→ **Instructions to follow**: Where the data below contains pictures, omit them; output the rest word for word.
-- Opening Marker --
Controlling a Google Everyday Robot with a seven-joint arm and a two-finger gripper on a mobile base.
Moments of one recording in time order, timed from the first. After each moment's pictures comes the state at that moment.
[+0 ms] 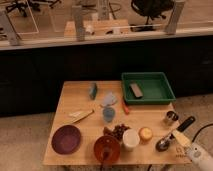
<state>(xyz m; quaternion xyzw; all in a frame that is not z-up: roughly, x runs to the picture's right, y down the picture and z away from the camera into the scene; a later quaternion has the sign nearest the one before) 0.366 0.237 0.720 -0.11 -0.41 0.83 0.35</state>
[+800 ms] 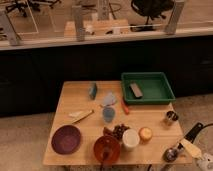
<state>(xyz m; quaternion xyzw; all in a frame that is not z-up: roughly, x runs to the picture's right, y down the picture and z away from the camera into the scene) 0.403 0.259 0.679 -0.11 -0.40 0.83 0.37</state>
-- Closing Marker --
→ **Exercise response**:
Controlling a Google Everyday Robot with a seven-joint arm and a two-finger gripper on a mobile base.
Moments of one recording in time order, timed from the first. After each moment's pictures comes the state at that moment.
[+0 ms] 
<state>(xyz m; quaternion xyzw; all in a frame that is not z-up: roughly, x runs to the picture's right, y down the picture and z away from the camera into the scene; a later quaternion has the sign nearest the one before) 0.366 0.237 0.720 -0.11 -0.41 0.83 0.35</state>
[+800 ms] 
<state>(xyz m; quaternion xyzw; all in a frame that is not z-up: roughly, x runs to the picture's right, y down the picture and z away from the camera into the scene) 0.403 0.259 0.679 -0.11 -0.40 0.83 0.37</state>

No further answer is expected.